Stefan arrives, and Sybil and Damon manipulate him into killing a man, which puts fresh blood on his hands, which puts him in a dark, malleable place. As Seline summons Cade and presents the girls to him, he is intrigued, much to Sybil’s surprise, but the game’s not over. Sybil offers the Salvatore brothers: two vampires, dangerous, ready to go right now, with prolific histories of murder, and some pretty impressive catches under their belt, including Silas, Malachi, the Huntress, the Travelers, Katherine, and so many more. And that’s just the fatal ones. They’ve matched wits with powers that should, by rights, have destroyed them, and come out on top.
It’s a no-brainer for Cade, and Stefan, vulnerable and desperate to save Caroline’s daughtes, agrees to the proposal. And so negotiations begin. The girls are returned to their parents. Seline and Sybil are freed of their service as Stefan and Damon take their place. Sybil, however, has her own scheme still going, and she cut Seline out of the deal, giving her a one-way ticket to Hell, to be cashed in very soon. And Stefan has twenty-four hours left, his last day of freedom. It was his condition that he could spend that time with Caroline.
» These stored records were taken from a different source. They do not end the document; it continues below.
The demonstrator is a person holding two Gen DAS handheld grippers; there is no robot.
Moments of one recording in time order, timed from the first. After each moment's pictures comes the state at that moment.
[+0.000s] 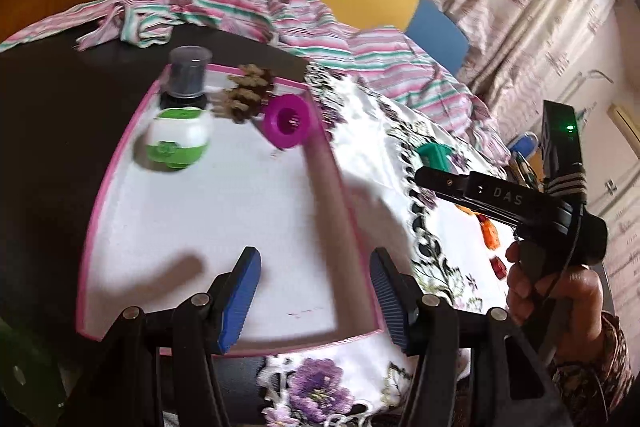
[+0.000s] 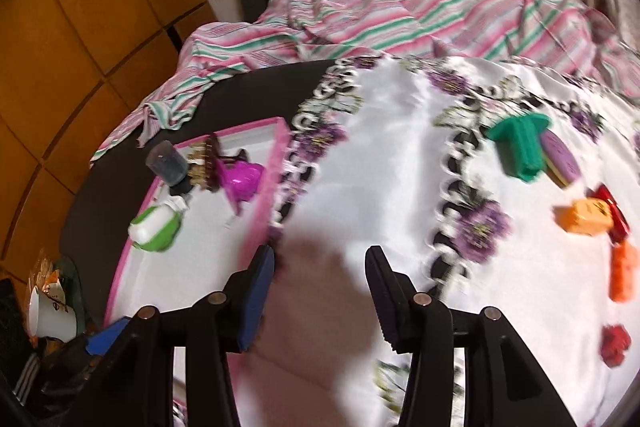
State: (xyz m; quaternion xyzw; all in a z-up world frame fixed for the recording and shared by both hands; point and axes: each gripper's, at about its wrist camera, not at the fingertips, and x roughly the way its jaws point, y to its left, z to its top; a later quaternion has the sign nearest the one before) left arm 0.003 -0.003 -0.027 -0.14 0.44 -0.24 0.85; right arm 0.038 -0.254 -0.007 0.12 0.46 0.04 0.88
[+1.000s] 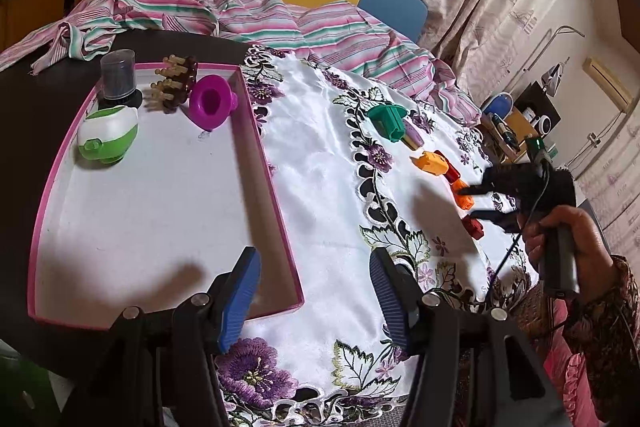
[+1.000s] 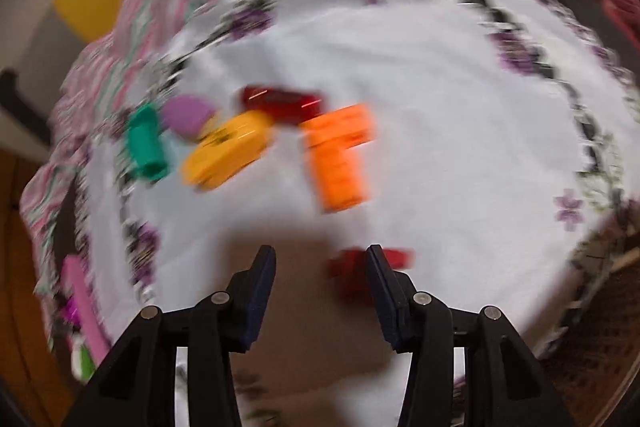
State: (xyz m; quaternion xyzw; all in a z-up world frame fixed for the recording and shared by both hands) left arm -0.022 -0.051 -0.020 -0.09 0.45 -0.29 0.84; right arm -0.029 -0.470 -0.039 0.37 0.51 -0.19 0.75
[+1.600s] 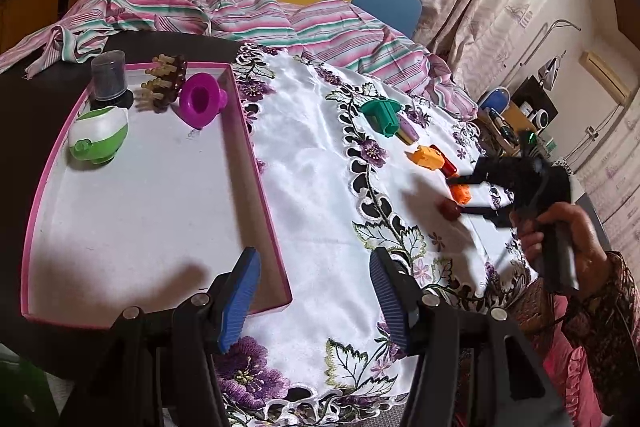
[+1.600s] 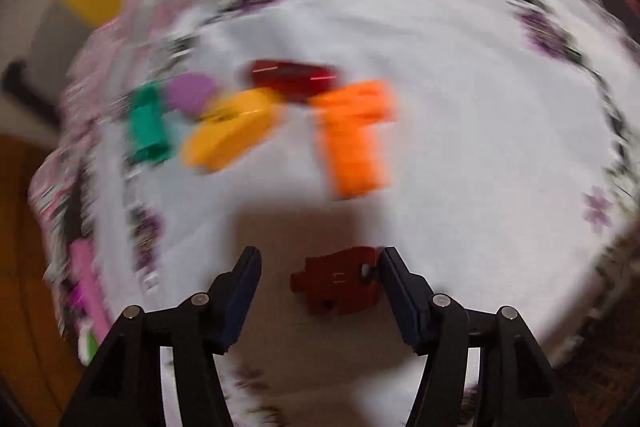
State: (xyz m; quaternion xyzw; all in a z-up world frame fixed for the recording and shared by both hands) left arm -0.025 -0.058 -0.022 -0.08 0.45 -0.29 0.84; right arm -0.025 -0.467 -0.044 0.37 0.52 -0.12 0.76
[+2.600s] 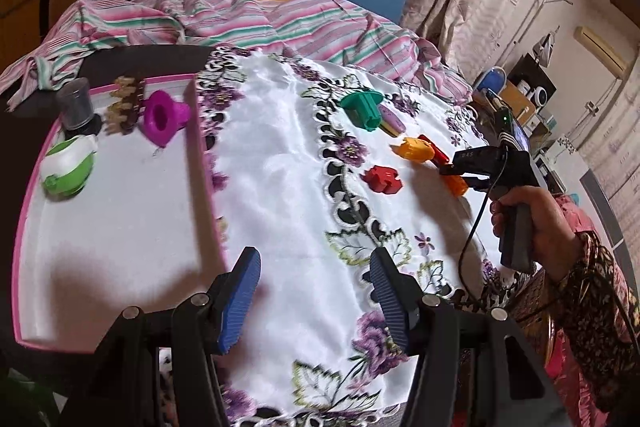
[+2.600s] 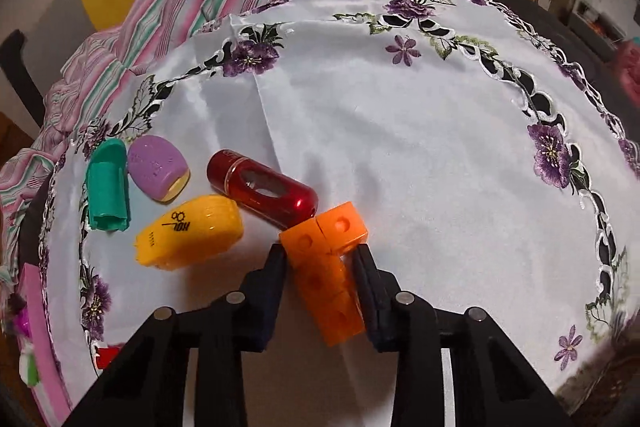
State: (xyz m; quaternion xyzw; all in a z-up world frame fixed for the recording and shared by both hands) left arm -0.020 -0.103 -0.010 -0.04 0.45 -0.31 0.84; right arm 0.006 -0.521 -0.061 0.26 0.49 -0.24 0.80
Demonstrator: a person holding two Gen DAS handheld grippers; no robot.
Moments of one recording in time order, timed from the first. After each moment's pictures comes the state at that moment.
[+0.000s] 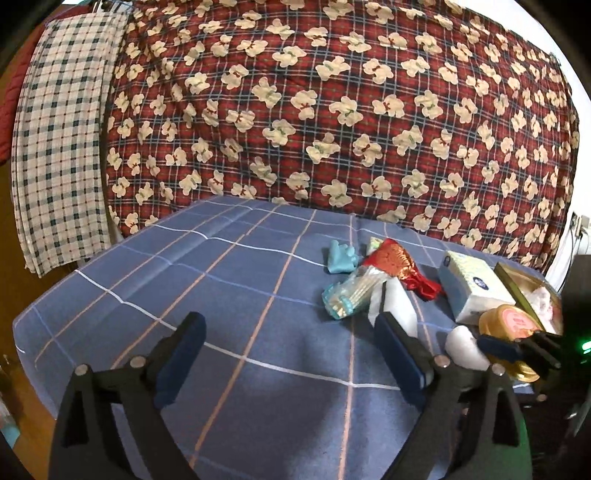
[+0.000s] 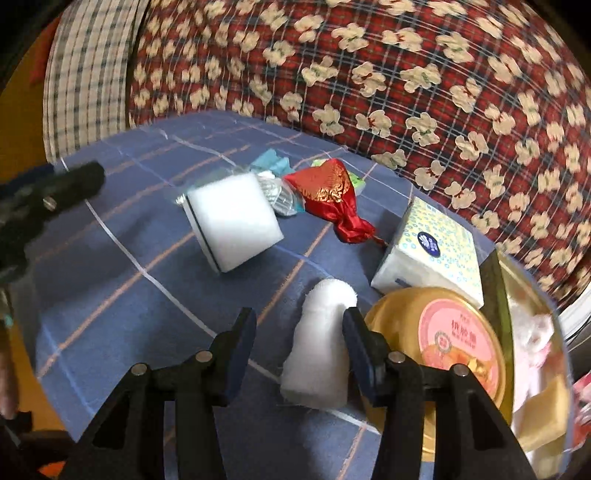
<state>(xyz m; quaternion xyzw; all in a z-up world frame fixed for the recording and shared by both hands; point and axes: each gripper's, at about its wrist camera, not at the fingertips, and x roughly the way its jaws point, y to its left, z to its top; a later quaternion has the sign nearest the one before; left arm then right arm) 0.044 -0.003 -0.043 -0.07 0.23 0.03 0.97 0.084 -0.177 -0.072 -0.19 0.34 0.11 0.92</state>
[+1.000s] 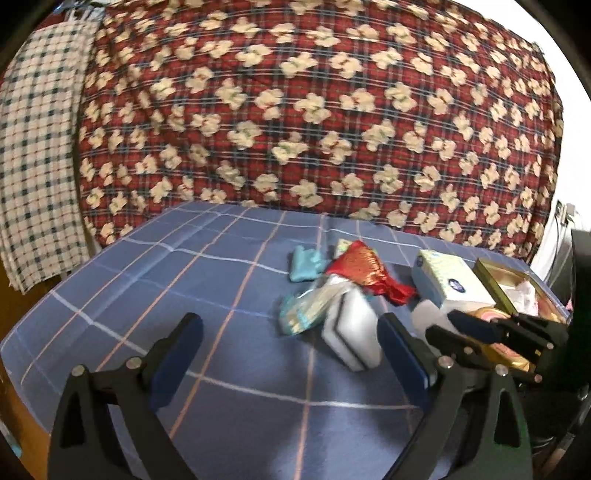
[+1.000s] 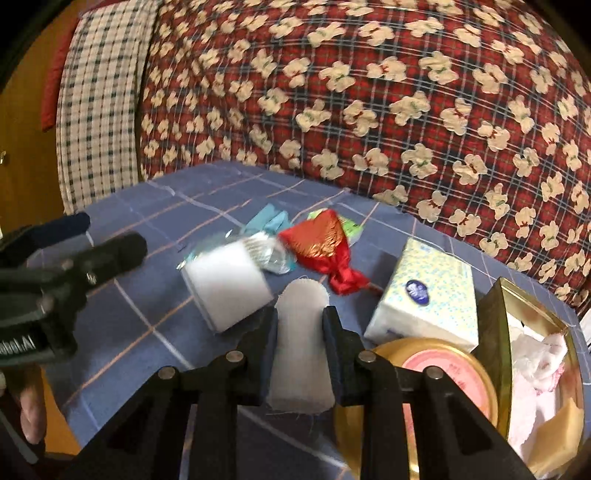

All in all, a pretty intense episode! And that’s without the sweetness of Bonnie and Enzo’s deep feelings for each other, and the rising anger of Matt and Alaric. Matt’s had it up to here with just watching his friends suffer, and Alaric’s rage at his daughters’ abduction isn’t so easily cooled. He wants his girls safe, and they’ll never be safe so long as certain people are still around. For instance, Damon.
The episode ends with the two of them getting the drop on the vampire, beating him thoroughly, and driving a stake through his heart.
Quite the momentous development, that. I suspect Cade has arranged for Damon to continue existing in spite of this, but I have been waiting for Damon to get axed since the very beginning of the show. And who better for the job than Matt and Alaric? Matt still owes his sister’s death to Damon, and Alaric was originally Damon’s foe, became a reluctant ally, then a good friend, and now things have come full circle: they are enemies once more.
I kind of hate that they spoiled Damon’s survival already in the promo, but I suppose they couldn’t get around that.